Dafijeh the white horse with his owner Kalifa
Dafijeh the white horse with his owner Kalifa

Keeping a careful eye on Dafijeh

On the banks of the river Niger in a dusty suburb of Mali’s capital, Bamako, the SPANA Mali team often visit a busy square where animals and their owners wait for odd jobs transporting building materials around the city.

Dr Amadou examines white horse

On a recent visit Dr Amadou and his team were doing a check-up on a beautiful, white eight-year-old stallion named Dafijeh, meaning ‘white horse’ in the local Bambara language. The team noticed small lumps under the skin by the horse’s ears and around the salivary glands, and were concerned, especially considering Dafijeh’s relatively young age.

His owner, Kalifa, was worried about the discovery as Dafijeh is his main source of income, transporting sand, brick, iron and wood across Bamako to construct buildings. Kalifa,his wife and two young children live in the informal TSF-Sans Fil neighbourhood where poverty is rife.

This young family lives in conditions very similar to almost 70 per cent of the Malian population where many people earn less than a dollar per day. Without Dafijeh, Kalifa would struggle to make ends meet – that’s where SPANA steps in.

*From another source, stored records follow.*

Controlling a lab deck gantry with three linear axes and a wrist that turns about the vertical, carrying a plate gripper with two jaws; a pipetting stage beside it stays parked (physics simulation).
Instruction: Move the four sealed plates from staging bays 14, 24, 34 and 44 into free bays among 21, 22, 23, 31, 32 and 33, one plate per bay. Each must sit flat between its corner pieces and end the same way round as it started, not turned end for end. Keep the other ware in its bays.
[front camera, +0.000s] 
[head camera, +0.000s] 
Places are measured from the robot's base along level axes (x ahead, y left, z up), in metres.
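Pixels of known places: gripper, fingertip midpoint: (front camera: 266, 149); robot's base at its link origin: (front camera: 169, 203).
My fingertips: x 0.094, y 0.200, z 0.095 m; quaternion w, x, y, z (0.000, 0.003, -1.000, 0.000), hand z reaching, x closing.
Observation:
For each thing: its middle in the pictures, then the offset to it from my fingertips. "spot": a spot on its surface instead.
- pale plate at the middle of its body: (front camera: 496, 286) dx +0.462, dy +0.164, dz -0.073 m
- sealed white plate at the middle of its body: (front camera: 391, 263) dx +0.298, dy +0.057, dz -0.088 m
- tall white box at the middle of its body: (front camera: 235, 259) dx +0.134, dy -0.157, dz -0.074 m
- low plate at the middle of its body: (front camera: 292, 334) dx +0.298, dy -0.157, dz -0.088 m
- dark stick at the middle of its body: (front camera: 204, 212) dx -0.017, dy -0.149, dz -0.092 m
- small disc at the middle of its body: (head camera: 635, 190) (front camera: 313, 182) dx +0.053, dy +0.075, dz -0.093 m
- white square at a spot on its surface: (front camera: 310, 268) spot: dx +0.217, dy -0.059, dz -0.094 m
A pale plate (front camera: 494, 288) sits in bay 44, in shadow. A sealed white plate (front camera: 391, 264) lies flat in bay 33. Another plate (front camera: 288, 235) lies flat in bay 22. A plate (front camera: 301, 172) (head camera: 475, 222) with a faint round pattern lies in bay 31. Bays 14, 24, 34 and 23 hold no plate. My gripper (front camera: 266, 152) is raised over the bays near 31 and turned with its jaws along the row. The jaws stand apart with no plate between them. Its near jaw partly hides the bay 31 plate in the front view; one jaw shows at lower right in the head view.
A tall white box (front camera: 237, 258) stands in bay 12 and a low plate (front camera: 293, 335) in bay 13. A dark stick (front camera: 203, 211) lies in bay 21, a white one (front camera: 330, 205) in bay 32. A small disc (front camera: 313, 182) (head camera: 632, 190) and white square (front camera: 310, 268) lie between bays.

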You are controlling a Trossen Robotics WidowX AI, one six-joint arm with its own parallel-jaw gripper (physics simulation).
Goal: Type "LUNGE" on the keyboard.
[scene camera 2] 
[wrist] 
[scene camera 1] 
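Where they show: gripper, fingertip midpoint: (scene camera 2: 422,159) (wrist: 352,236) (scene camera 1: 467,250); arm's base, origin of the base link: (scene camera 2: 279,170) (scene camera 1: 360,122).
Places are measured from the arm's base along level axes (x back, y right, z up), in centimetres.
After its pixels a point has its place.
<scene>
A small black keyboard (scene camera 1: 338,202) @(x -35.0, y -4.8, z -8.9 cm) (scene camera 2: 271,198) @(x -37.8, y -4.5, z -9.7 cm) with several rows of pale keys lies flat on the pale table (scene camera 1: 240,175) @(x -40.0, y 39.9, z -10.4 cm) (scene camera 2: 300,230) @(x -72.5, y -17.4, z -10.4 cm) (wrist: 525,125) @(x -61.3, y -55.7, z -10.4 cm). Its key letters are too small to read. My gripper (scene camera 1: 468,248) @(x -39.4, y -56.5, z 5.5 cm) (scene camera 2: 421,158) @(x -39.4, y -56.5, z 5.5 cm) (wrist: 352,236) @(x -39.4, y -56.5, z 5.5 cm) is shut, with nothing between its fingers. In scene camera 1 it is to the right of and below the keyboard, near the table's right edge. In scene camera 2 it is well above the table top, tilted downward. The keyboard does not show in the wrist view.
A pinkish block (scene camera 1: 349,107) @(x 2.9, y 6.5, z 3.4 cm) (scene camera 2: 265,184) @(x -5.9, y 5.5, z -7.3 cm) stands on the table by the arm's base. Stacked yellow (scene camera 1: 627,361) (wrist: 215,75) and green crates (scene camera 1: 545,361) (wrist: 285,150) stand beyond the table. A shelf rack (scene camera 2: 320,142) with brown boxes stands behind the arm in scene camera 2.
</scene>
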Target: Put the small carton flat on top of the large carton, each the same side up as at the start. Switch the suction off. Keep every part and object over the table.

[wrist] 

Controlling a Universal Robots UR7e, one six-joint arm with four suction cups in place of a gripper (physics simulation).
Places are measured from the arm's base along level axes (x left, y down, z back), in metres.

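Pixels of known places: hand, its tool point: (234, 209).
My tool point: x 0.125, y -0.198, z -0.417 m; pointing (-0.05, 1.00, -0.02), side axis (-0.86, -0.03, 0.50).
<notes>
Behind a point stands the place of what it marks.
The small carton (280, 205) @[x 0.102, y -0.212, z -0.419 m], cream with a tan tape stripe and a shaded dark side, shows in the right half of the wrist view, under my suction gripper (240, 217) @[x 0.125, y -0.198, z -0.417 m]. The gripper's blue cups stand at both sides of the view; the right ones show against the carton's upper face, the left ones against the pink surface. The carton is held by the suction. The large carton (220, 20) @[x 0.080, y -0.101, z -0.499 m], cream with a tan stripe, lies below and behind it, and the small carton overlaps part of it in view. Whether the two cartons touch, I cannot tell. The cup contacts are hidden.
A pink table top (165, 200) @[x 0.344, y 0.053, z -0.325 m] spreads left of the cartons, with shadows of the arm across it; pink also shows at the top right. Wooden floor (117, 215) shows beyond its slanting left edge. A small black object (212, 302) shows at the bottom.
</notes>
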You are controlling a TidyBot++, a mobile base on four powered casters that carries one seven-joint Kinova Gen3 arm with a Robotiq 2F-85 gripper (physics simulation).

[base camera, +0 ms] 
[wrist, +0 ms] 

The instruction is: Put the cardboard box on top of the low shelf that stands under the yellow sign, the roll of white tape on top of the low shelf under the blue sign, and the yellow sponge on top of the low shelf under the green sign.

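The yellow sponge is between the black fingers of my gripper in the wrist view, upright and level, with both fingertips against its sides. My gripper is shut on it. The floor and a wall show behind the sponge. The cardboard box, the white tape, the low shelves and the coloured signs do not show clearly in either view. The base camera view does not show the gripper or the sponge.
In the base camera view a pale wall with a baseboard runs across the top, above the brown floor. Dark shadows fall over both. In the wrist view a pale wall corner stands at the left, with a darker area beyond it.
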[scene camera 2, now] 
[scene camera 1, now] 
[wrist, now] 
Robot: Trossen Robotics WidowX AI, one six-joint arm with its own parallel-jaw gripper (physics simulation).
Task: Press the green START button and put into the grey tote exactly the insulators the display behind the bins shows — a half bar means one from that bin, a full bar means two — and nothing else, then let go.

Measuring neck of white horse

The team gave Dafijeh a thorough examination and diagnosed the tumours as melanomas. They measured the tumours in order to monitor their development and take action if they become too large and become irritated by his harness.

Dr Amadou explained:

‘Melanoma is a type of cancer which is most common in grey horses, and comes from the cells which produce skin pigment, called ‘melanin’. Luckily, its growth is usually very slow and rarely causes clinical problems.’

Examine of horse hoof

The team also checked Dafijeh’s hooves which get significant wear. He works more than seven hours every day, labouring under the intense sub-saharan sun.

Dr Amadou decided not to bring Dafijeh in for an operation as surgery was not a safe option due to the location of the tumour and associated risks of removal. But by closely monitoring the tumour on their frequent visits to the transport station, the team will be able to catch aggressive development and keep Dafijeh healthy and able to support his owner and dependant family.

Kalifa was visibly relieved by the team’s attention to his horse:

‘I’m happy that the SPANA team came to help and do the treatment. I understand I need to take good care of my horse and give him good rations to keep his body strong.’

The SPANA team’s frequent visits to working animals around Bamako ensure that the city’s working animals can continue to lead long and healthy lives while supporting individuals and communities.